Her kuyuya bir mililitre hücre süspansiyonu ekleyin. Hücreleri eşit olarak dağıtmak için plakayı döndürün. Kuyu başına dört mililitreye kadar toplam hacim için iyi başına fibroblast medya ek bir ila iki mililitre ekleyin.
4 saat boyunca 37 derecede kuluçkaya yat. Fibroblastlar seçici olarak kuyulara yapışacağı için, ortam çıkarılarak ve atılarak izole edilebilirler. Kalan bağlı hücreleri iki mililitre PBS ile yıkayın ve daha sonra her kuyubaşına iki ila dört mililitre steril fibroblast media ekleyin.
37 derecede kuluçkaya yat, her iki ila dört günde bir medya değiştirin. CD45-pozitif hematopoetik hücrelerin manyetik etiketleme ve ayrılmasına başlamak için, fare kalp hücrelerinin 500 kez g beş dakika için bir süspansiyon santrifüj. Supernatant çıkarın ve denge tampon bir mililitre hücre pelet yeniden askıya.
Hemositometre kullanarak hücreleri say. Hücreleri tekrar santrifüj ettikten sonra, denge tampon hücre pelet resuspend. CD45-pozitif manyetik boncuklar ekleyin ve iyice karıştırın.
En az 15 dakika 4 santigrat derecede kuluçkaya yat. Hücreleri denge tamponu ekleyerek yıkayın ve 500 kez g santrifüj dört santigrat derece 10 dakika boyunca. Supernatant çıkarın ve bir hemositometre kullanarak hücreleri saymak.
Denge tamponunda peleti yeniden askıya alın. Hücre kümelerinin ayırma sütununun tıkanmasını önlemek için süspansiyonu 40 mikrometrelik bir filtreden geçirin. Ardından, uygun bir ayırıcının manyetik alanına bir ayırma sütunu yerleştirin ve sütunu en az üç mililitre PBS ile dengeleyin.
Hücre süspansiyonuna sütundan dökün ve etiketlenmemiş hücreleri içeren akışı 15 mililitrelik konik bir tüpe dökün. Sütunu üç mililitre lik denge tamponuyla üç kez yıkayın ve yıkamaları akışla birleştirin. Sütunu ayırıcıdan çıkarın ve sütunu 15 mililitrelik konik bir tüpe yerleştirin.

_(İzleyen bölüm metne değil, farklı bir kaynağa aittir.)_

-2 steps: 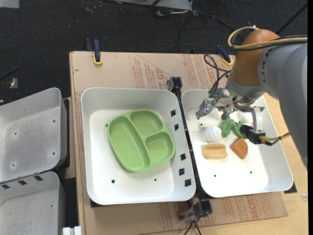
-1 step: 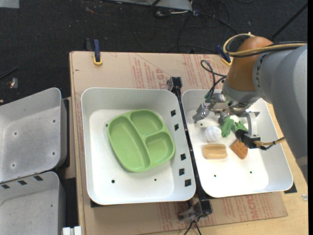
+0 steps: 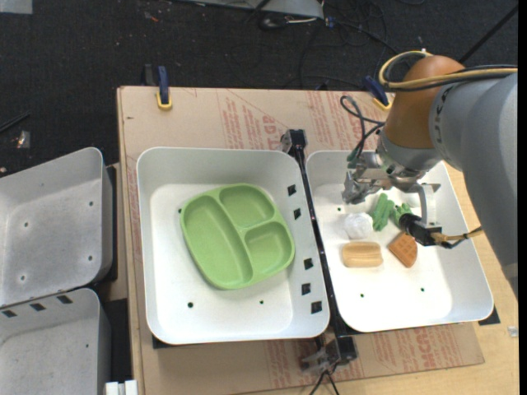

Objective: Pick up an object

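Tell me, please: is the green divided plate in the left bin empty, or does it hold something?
Empty. The green divided plate lies flat in the left bin, and all three compartments show only bare green.

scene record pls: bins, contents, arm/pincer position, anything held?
left bin: green divided plate, lying flat
right bin: green toy, white lump, tan bread-like piece, orange-brown wedge
arm: reaches in from the right, over the right bin
pincer: low over the right bin's upper left, just above the white lump
held: nothing seen between the fingers
finger state: cannot tell
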Motion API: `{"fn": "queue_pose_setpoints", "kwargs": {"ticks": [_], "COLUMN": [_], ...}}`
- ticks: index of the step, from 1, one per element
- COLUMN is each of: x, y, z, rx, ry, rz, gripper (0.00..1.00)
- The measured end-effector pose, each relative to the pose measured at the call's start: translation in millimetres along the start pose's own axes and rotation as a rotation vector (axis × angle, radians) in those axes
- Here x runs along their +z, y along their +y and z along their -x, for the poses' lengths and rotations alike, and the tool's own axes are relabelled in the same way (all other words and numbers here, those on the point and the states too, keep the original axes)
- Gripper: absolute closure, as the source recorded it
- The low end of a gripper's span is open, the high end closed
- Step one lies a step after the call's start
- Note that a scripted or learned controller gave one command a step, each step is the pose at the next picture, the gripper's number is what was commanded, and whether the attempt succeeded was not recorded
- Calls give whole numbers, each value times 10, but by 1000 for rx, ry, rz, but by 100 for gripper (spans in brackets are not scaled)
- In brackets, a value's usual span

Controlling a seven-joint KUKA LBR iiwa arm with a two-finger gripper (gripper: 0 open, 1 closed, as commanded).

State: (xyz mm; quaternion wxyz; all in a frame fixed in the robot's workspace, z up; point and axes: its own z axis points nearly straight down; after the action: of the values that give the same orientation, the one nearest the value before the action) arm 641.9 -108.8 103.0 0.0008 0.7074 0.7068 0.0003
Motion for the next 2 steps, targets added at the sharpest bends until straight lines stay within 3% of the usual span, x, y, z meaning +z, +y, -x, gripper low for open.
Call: {"fn": "queue_pose_setpoints", "kwargs": {"ticks": [2], "x": [-895], "y": [111], "z": [34], "rx": [-3], "ry": [-1], "rz": [5], "gripper": [100]}}
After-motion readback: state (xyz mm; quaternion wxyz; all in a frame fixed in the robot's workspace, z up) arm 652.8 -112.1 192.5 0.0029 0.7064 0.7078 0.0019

Etiketli CD45-pozitif hücreleri, pipet beş mililitre denge arabelleği sütuniçine ve sıkıca sütun dalma. Elüent tüpünü ve akış tüpünü 500 kez g.0.00'da santrifüj edin. Hemositometre kullanarak hücreleri say.
İzolasyonun tamamlanması için, CD31-pozitif endotel hücreleri ve CD45-pozitif hücreler için protokole benzer MEFSK4-pozitif fibroblastlar için el yazmasındaki protokolleri uygulayın. Floresan aktive hücre sıralaması miyokard enfarktüsü sonrası alfa-SMA-GFP fare kalplerinden izole edilen tek hücrelerde yapıldı. Temsili bir gating şeması, CD31, CD45 veya AN2'yi birlikte ifade eden GFP pozitif hücreleri gösterir.

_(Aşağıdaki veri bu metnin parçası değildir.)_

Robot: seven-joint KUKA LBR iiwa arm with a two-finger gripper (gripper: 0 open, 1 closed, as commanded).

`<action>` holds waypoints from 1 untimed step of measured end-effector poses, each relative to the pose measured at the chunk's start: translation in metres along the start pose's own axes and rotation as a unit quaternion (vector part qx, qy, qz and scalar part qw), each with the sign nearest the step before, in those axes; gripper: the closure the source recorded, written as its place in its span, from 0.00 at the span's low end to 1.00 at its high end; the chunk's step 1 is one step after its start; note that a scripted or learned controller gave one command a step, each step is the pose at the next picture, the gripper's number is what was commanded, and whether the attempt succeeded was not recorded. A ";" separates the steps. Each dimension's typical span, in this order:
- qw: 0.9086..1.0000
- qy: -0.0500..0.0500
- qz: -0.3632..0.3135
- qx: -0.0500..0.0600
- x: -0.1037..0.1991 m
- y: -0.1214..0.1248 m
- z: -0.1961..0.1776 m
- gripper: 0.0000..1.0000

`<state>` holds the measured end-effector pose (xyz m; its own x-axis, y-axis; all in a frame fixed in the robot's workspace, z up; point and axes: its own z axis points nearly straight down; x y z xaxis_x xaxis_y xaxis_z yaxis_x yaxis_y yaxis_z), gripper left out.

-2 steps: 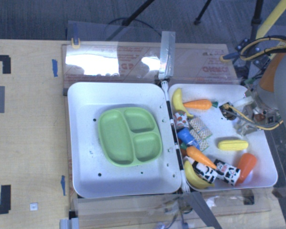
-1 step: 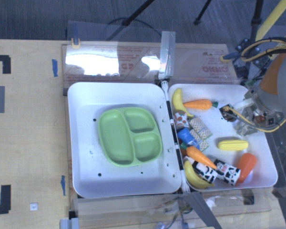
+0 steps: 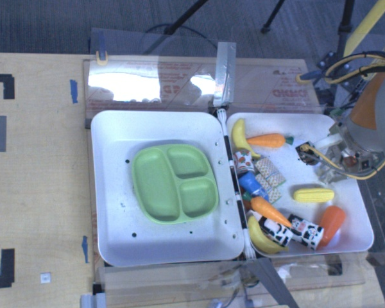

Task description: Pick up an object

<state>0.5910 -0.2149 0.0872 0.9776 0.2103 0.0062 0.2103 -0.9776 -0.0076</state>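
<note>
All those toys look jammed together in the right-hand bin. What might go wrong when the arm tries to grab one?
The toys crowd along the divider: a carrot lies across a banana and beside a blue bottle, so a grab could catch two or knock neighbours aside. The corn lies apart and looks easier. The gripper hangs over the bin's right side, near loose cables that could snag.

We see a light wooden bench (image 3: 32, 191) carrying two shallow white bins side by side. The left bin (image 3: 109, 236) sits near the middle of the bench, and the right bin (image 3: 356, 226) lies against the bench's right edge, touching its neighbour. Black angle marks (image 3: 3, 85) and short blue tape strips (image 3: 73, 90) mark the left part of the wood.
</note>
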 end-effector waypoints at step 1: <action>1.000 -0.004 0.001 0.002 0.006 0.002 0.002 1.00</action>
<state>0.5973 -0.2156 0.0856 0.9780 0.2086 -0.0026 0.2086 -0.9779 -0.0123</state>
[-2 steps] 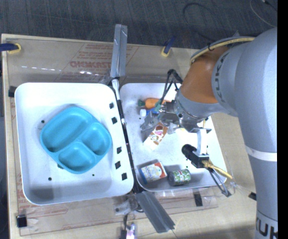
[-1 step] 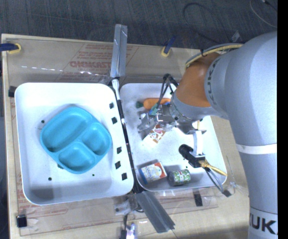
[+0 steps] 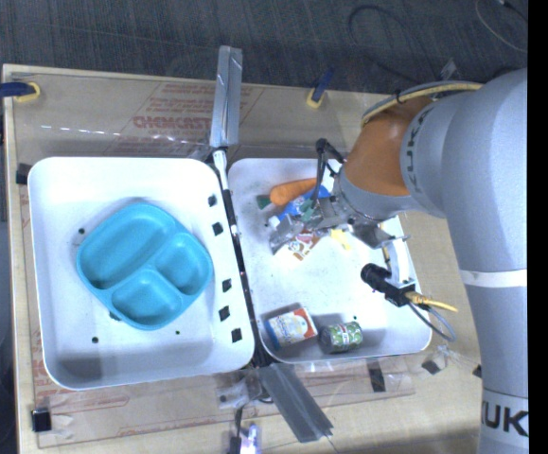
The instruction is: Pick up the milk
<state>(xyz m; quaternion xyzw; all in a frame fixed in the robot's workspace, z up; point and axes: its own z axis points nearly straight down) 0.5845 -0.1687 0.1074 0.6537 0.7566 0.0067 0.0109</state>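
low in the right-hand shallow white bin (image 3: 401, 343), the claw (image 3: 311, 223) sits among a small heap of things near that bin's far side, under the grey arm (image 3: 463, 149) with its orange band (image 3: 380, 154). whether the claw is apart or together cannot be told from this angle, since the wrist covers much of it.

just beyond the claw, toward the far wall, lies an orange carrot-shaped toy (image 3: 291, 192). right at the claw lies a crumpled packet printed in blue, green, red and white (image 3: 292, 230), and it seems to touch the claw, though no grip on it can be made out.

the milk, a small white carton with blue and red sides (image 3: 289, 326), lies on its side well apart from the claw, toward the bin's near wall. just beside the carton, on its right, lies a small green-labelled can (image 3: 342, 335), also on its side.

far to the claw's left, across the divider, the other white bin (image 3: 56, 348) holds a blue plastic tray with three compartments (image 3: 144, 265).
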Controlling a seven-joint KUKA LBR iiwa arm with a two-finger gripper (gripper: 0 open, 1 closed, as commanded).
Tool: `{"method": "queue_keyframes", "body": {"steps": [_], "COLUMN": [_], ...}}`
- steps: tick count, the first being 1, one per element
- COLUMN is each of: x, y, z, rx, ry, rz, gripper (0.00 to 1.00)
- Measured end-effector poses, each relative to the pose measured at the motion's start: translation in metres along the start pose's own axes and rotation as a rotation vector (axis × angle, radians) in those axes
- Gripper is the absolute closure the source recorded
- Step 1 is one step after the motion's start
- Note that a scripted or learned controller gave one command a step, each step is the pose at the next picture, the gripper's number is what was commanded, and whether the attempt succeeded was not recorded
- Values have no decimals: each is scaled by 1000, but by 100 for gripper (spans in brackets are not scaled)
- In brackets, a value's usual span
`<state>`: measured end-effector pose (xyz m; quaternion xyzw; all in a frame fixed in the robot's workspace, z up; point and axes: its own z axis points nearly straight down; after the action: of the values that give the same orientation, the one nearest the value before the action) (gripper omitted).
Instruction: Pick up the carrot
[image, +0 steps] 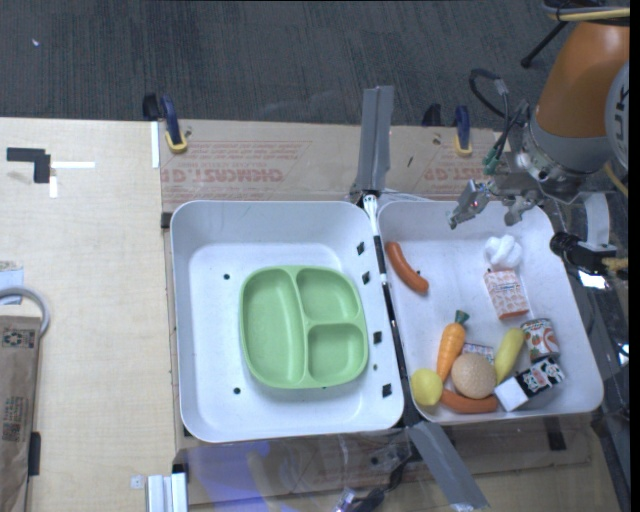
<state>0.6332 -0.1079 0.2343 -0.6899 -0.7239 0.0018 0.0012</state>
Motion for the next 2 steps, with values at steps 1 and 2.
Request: {"method": "queue_keyframes", "body": {"steps": [1, 2], "x": [24, 12], "y": [27, -23], "z": [45, 130], "rx": [1, 2], "ry": [0, 1], "rz": [86, 451], "gripper": [0, 0]}}
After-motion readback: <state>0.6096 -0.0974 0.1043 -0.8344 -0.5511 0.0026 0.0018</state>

Yaralı fare kalplerinde, endotel hücreleri ve hematopoetik hücrelerin küçük bir yüzdesi GFP ifade. Ancak, GFP-pozitif/CD31-negatif/CD45-negatif hücreler perisit belirteci AN2'yi ifade etmediler. GFP-pozitif hücreler alfa-SMA, kollajen bir alfa bir, periostin ve vimentin ifade.
Selektif adezyon ile izole edilen yaralanmamış fibroblastlar vimentin imal etti ancak alfa-SMA, periostin veya kollajen bir alfa bir ekspresyonu göstermedi. Hem yaralanmamış hem de aktif fibroblastlar MEFSK4 antijenini ifade etti. Selektif adezyon la izole edilen yaralanmamış fibroblastlar ve alfa-SMA-GFP farelerinden izole edilen ve sıralanan miyofibroblastlar kollajen leziz olma yeteneğini gösterdi.
Kuluçkadan önce dokuyu iyice kıymak önemlidir. Boncuk bazlı ayırmadan önce, hücre toplamalarını önlemek için süspansiyonun 40 mikrometrelik bir filtreden geçmesi önemlidir. Bu yöntemle saflaştırılan hücreler, yüksek saflık düzeyi sağlamak için perisite özgü antikorlarla ilişkili manyetik boncuklar kullanılarak daha da saflaştırılabilir.
Yeni boncuk konjuge antikorların yanı sıra muhabir transgenik farelerin mevcudiyeti ile, bir izole etmek ve farklı hücresel popülasyonları incelemek için bu teknikleri kullanabilirsiniz, sadece fibroblastlar.